Hannah Osei, directrice nationale par intérim d’Amnesty International Ghana

Si la croyance en la sorcellerie est protégée par le droit international, les pratiques néfastes qui en découlent ne le sont pas, et les personnes affectées ont besoin de protection et de réparations.

« Les accusations de sorcellerie et les abus qui y sont liés portent atteinte au droit à la vie, à la sécurité et à la non-discrimination, et doivent être criminalisés », a déclaré Lamnatu Adam.

Une législation spécifique est nécessaire pour protéger les victimes

Le projet de loi contre les accusations de sorcellerie a été adopté par le Parlement en juillet 2023. Il visait à ériger en infraction pénale le fait d’accuser des personnes de sorcellerie, à mettre en place des mesures de protection et des dispositifs d’accompagnement pour les personnes accusées, ainsi qu’à offrir aux victimes une voie juridique claire pour obtenir justice et réparations. Il n’a pas été promulgué par l’ancien président Nana Akufo-Addo qui a invoqué des réserves d’ordre constitutionnel car il avait été présenté sous la forme d’une proposition de loi d’initiative parlementaire et non d’un projet de loi du gouvernement. Depuis lors, aucun projet de loi n’a été à nouveau présenté au Parlement.

« Le projet de loi contre les accusations de sorcellerie adopté en juillet 2023 constituait une avancée significative pour la protection des victimes. Les autorités ghanéennes ne doivent plus retarder la mise en place de mesures de protection, de justice et de réparations pour ces femmes. Nous estimons que ce projet de loi, une fois adopté, pourrait considérablement renforcer la protection des droits humains au Ghana. Il permettrait également au Ghana de se conformer aux normes internationales en matière de droits humains », a déclaré Hannah Osei, directrice nationale par intérim d’Amnesty International Ghana.

Le Ghana a ratifié la Convention sur l’élimination de toutes les formes de discrimination à l’égard des femmes (CEDAW) en 1986 et la Convention relative aux droits de l’enfant en 1990. Les deux comités ont qualifié les accusations de sorcellerie de pratiques néfastes.

Aishetu Magi, une résidente du camp de Gambaga qui accueille des femmes accusées de sorcellerie, a déclaré à Amnesty International : « si une loi avait été en vigueur lorsque tout cela m’est arrivé, je serais chez moi en ce moment, en train de m’occuper de mes petits-enfants. » Poona Nantogmah, une résidente du camp de Kuoko, a déclaré : « avec une telle loi, le gouvernement s’occuperait des accusateurs et empêcherait d’autres personnes d’être accusées. J’espère vraiment qu’ils l’adopteront. »
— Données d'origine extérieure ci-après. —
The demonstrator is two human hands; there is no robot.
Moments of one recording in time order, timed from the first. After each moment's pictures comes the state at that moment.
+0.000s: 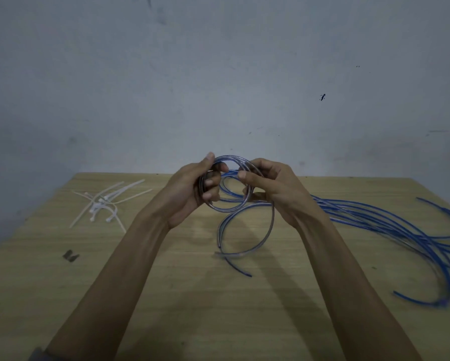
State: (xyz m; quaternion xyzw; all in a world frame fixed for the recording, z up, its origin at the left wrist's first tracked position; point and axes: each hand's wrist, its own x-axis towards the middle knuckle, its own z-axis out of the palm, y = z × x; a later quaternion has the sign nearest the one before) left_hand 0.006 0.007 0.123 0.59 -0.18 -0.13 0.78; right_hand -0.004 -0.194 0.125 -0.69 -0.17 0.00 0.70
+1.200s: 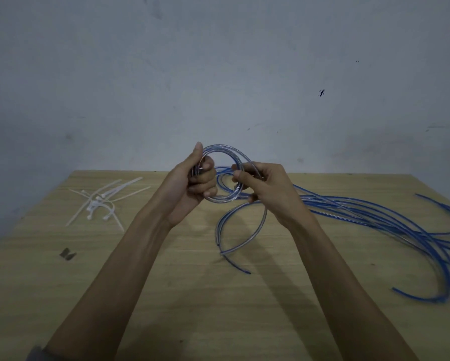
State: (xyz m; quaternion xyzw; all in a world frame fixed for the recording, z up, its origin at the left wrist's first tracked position) left_hand 0.007 0.002 0.124 0.51 -0.16 -0.14 0.83; right_hand 0.007 -0.186 0.107 -0.75 -0.14 -0.08 0.64
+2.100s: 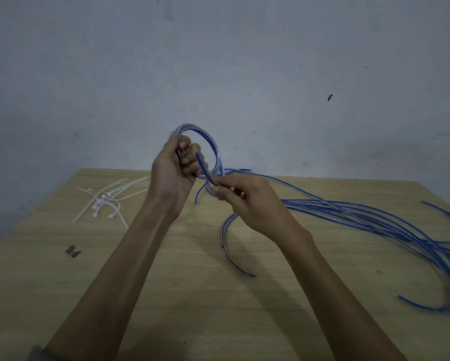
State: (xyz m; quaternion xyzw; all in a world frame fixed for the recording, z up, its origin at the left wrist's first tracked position) left_hand 0.013 0.015 0.132 0.41 -0.16 0.03 0.90; right_hand -0.007 -0.150 0.103 -0.85 -0.29 -0.19 0.40
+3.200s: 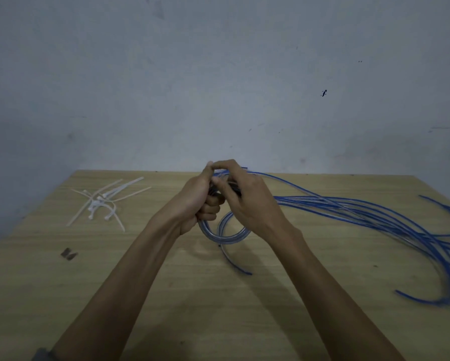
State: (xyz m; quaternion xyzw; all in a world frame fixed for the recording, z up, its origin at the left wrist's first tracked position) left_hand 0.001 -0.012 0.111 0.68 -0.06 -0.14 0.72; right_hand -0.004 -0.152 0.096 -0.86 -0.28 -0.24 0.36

Le camp de Gnani (à gauche) et le camp de Kukuo dans le nord du Ghana. ©Malick Faye/Amnesty International

Il faut aussi s’attaquer aux causes profondes

La simple criminalisation des accusations de sorcellerie ne suffirait pas à résoudre le problème. Bien que certaines initiatives de sensibilisation aient été menées par des ONG et des collectivités locales, elles ne suffisent pas à lutter de manière globale contre les stéréotypes liés aux accusations de sorcellerie.

« Nous appelons à l’adoption d’une approche globale qui s’attaque aux causes profondes de ces abus, notamment par le biais de programmes de réinsertion sociale et économique, ainsi que par des mesures de protection et des réparations en faveur des personnes ayant subi des abus à la suite d’accusations », a déclaré Hannah Osei.

« Le gouvernement devrait mettre en place une campagne nationale de sensibilisation sur le long terme et dotée de ressources suffisantes visant à remettre en cause les pratiques culturelles et sociales discriminatoires à l’égard des femmes et des personnes âgées, y compris les accusations de sorcellerie. »

Contexte

Dans un rapport publié en avril 2025, Amnesty International a documenté la situation dans quatre camps informels où vivaient des centaines de personnes accusées de sorcellerie, principalement des femmes âgées, qui avaient insuffisamment accès aux services de santé, à la nourriture, à un logement sûr, à l’eau potable et à des opportunités économiques.

En avril et mai 2026, Amnesty International a recueilli de nouveaux témoignages de victimes vivant dans trois de ces camps.

Une pétition lancée par Amnesty International en novembre 2025 pour demander l’adoption du projet de loi contre les accusations sorcellerie a déjà recueilli près de 19 000 signatures.